**Task to complete:** Transcribe all of the data exactly. Images stay out.
● ● ● ● ●
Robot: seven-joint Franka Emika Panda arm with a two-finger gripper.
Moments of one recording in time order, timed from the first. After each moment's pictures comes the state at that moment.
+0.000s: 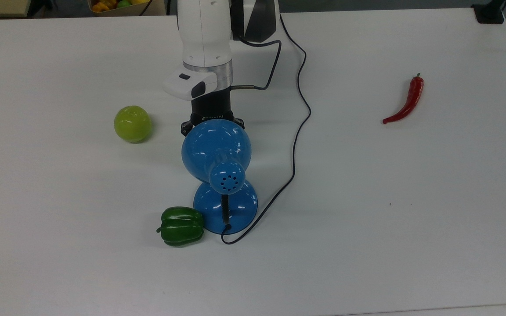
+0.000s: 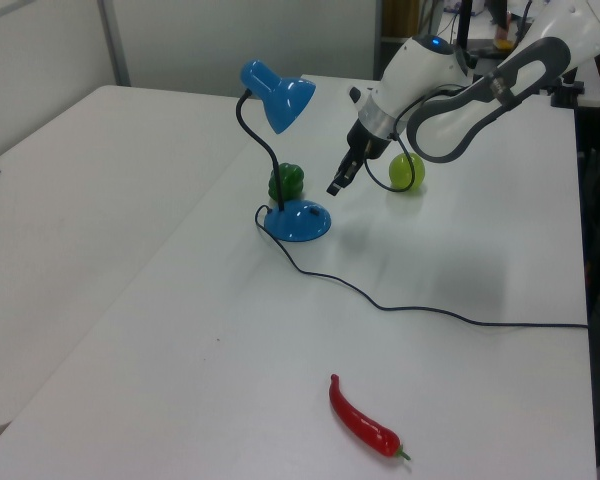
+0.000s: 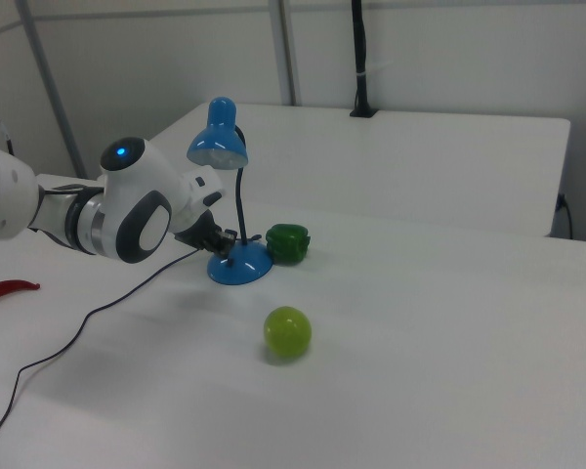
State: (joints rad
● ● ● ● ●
**Written response:**
Robot: seven-joint Franka Emika Panda arm with a two-finger gripper.
Moments of one recording in time order, timed from the first. After each moment's pictures comes the state at that moment.
+0.000s: 
+0.000s: 
+0.000s: 
State: (joints rad

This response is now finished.